Suddenly, with Weinstein’s ruling, the Women of the Wall, who have been active for over two decades, seized a central role (whether or not they wanted it) in yet another religious dispute being played out in the public arena. Last year they had joined more than twenty other organizations in a coalition established and coordinated by Shatil, an initiative of the New Israel Fund, in order to bring the problem of women’s exclusion into full public scrutiny and in a detailed report submitted to all the Knesset Members, Ministers and the Attorney General, presented a range of recommended regulatory changes that would eliminate the exclusion and segregation of women. Many of the recommendations were included in Weinstein’s ruling last week. Now the Women of the Wall could use the broader gender exclusion issues to highlight their particular struggle. By the same token, advocates against gender exclusion benefited from the court victory of the Women of the Wall. But the struggle is not just for women: it is a struggle for religious freedom, freedom of expression, and maintaining Israel as a liberal Jewish democracy.
The ultra-Orthodox lost significant political ground in the January elections. For the first time in 10 years, their parties are not part of the governing coalition. They can feel power slipping through their tallit fringes (and along with power, considerable money for their communities). Religious monopoly over the public space of the Kotel may not be directly equivalent to reducing their government subsidies for education that does not include sufficient secular core subjects (and it is Rav Shteinman who defiantly declared against the teaching of secular studies in the ultra-Orthodox education system). It is also not on a par with the “sharing of the burden” debate (about army service), which became a central issue in the elections. But their effort to maintain control over the Kotel is consistent with their conviction that their form of prayer is the only correct form of prayer and a woman in a tallit is an abomination, and therefore an offense to holiness. It is part of their effort not to yield power and to maintain their way of life and conception of sanctity.

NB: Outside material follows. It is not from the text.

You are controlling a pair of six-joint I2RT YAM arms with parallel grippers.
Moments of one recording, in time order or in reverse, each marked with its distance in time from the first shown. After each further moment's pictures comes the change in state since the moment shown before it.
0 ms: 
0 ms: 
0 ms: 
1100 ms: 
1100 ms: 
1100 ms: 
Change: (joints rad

Many of the seminary girls watched the WOW group intently. Some were probably thinking “how awful,” some probably thought it was a freakish anomaly, but I am certain that at least a few young girls were intrigued by what they saw, so foreign and yet familiar. After all, the Women of the Wall were chanting the same prayers that they themselves say every morning. Last Friday, the seminary girls may have been exposed to notions of pluralism that they had never before witnessed, or perhaps even thought of. Who knows – perhaps a spark was ignited in some of them, the realization that women can play a more active role in Jewish life than they had ever dreamed.
The recent victories for religious freedom are not the end of the struggle, however. There may yet be legal appeals or political maneuvering. But the fight against religious extremism, the push to legitimize alternative expressions of Judaism and the determined efforts to advance feminist values within Israeli society have most certainly received an important energy-boost reinvigorating belief in the ability of people to make change. A particularly stirring moment for me last Friday was when Anat Hoffman, chairperson of the Women of the Wall, led the group in the blessing She’hechiyanu, ve’kiyamanu ve’higianu l’zman ha’ze: “Who has given us life and sustained us and brought us to this moment.”